--- About this task ---
There should be no pictures in your answer, only an exact copy of the lines from the one with "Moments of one" through the end of the material.

--- Data ---
--------------------------------

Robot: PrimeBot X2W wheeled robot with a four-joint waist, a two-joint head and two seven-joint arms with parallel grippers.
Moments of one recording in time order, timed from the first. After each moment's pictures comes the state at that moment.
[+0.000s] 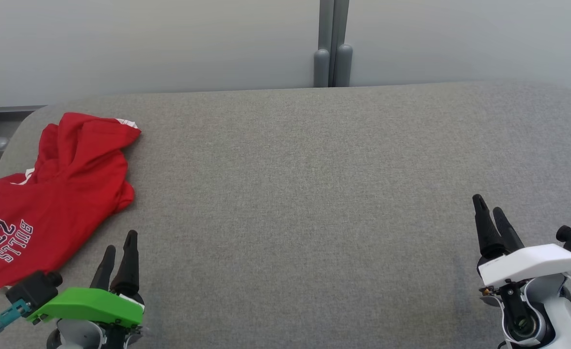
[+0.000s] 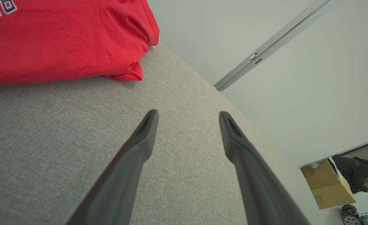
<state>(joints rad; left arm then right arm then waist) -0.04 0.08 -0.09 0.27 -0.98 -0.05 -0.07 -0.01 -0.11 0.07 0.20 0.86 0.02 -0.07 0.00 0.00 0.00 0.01</state>
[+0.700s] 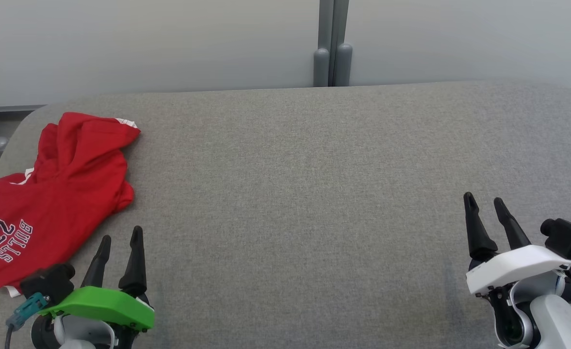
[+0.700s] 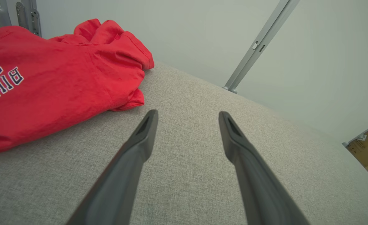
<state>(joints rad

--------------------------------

--- Answer to the problem ---
Moments of one recording in time order, timed from the first. After each moment's pictures comes the state at that moment.
[+0.000s] 
[+0.000s] 
<state>(joints rad; left arm then right arm then waist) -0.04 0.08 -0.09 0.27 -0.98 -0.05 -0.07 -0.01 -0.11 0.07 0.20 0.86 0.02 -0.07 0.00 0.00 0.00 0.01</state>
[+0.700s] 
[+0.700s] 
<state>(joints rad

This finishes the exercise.